Action item
The lines from the start of the records through the one containing "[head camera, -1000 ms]" are to be transcribed exactly, and nothing else.
....................
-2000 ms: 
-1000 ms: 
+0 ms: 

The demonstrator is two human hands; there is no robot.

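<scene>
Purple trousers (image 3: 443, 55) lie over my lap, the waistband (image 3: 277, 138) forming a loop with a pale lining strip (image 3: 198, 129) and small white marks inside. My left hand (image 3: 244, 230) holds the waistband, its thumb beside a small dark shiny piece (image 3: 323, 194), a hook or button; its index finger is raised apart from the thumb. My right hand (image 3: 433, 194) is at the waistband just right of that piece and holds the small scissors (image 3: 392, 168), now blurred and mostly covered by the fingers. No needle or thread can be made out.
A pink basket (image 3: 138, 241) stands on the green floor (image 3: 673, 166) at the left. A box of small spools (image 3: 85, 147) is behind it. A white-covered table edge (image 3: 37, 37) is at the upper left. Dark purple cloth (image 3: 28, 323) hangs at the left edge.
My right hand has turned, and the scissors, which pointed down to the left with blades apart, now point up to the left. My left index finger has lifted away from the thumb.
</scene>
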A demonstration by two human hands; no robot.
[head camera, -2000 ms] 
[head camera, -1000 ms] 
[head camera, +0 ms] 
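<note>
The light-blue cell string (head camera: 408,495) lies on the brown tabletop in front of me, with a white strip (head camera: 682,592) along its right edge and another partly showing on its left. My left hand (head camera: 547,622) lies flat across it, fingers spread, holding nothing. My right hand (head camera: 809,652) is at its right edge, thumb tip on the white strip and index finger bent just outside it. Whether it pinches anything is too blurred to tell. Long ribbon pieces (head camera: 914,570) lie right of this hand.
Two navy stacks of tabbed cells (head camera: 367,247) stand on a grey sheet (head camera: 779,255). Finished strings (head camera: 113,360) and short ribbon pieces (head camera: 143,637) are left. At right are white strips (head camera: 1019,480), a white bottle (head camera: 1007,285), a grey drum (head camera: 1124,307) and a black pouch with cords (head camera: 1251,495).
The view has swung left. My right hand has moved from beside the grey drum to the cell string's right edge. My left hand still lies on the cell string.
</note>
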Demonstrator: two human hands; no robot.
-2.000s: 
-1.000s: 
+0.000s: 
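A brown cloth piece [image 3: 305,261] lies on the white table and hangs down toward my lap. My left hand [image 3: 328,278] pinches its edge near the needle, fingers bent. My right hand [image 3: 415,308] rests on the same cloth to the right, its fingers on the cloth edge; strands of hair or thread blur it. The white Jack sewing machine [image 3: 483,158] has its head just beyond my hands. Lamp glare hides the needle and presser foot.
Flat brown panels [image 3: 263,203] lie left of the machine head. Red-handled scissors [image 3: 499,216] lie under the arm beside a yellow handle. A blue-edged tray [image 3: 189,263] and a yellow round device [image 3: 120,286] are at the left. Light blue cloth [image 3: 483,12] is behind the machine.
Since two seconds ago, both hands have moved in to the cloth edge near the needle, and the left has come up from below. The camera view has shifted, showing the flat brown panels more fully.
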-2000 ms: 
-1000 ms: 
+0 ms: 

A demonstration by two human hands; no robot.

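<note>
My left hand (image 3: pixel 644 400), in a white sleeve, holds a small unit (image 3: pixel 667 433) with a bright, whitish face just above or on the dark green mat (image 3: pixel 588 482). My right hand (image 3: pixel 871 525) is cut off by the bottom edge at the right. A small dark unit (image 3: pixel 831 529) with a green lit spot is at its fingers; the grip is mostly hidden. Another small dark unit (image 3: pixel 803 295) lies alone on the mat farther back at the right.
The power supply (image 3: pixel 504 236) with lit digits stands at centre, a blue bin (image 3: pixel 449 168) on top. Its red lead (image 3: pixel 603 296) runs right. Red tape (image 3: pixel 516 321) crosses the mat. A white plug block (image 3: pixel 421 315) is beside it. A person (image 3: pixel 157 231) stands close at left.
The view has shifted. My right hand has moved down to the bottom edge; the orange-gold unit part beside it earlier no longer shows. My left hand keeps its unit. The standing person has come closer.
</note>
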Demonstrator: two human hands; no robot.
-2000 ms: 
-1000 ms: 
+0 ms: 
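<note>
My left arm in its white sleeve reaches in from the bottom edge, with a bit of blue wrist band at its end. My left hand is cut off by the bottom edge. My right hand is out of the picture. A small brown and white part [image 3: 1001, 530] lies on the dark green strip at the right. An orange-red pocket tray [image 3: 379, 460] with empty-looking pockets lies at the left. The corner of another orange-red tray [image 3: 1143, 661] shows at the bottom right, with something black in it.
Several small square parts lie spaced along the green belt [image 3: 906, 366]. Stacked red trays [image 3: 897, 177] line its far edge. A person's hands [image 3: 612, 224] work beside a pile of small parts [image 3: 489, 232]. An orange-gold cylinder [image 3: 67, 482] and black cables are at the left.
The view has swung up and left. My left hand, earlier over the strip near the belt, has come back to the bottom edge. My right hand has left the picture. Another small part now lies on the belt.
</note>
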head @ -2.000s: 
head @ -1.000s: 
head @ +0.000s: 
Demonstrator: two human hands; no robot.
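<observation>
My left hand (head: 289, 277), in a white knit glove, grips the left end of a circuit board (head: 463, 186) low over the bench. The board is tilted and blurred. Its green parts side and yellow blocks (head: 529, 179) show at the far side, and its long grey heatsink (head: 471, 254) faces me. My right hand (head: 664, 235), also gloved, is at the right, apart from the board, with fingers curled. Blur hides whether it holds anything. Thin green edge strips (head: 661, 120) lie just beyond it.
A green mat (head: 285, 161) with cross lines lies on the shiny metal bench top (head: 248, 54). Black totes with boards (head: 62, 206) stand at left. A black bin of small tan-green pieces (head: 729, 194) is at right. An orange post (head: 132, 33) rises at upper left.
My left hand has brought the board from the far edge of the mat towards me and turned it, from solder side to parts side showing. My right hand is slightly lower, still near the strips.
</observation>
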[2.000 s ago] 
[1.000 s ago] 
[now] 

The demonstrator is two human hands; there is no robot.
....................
Reply
-2000 ms: 
-1000 ms: 
+0 ms: 

The demonstrator is two human hands; there is no robot.

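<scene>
Purple trousers (image 3: 443, 55) lie over my lap, the waistband (image 3: 277, 138) forming a loop with a pale lining strip (image 3: 198, 129) and small white marks inside. My left hand (image 3: 244, 230) holds the waistband, its thumb beside a small dark shiny piece (image 3: 323, 194), a hook or button; its index finger is raised apart from the thumb. My right hand (image 3: 433, 194) is at the waistband just right of that piece and holds the small scissors (image 3: 392, 168), now blurred and mostly covered by the fingers. No needle or thread can be made out.
A pink basket (image 3: 138, 241) stands on the green floor (image 3: 673, 166) at the left. A box of small spools (image 3: 85, 147) is behind it. A white-covered table edge (image 3: 37, 37) is at the upper left. Dark purple cloth (image 3: 28, 323) hangs at the left edge.
My right hand has turned, and the scissors, which pointed down to the left with blades apart, now point up to the left. My left index finger has lifted away from the thumb.
</scene>
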A demonstration by two human hands; no robot.
[head camera, -2000 ms] 
[head camera, -1000 ms] 

That concludes the output for this exercise.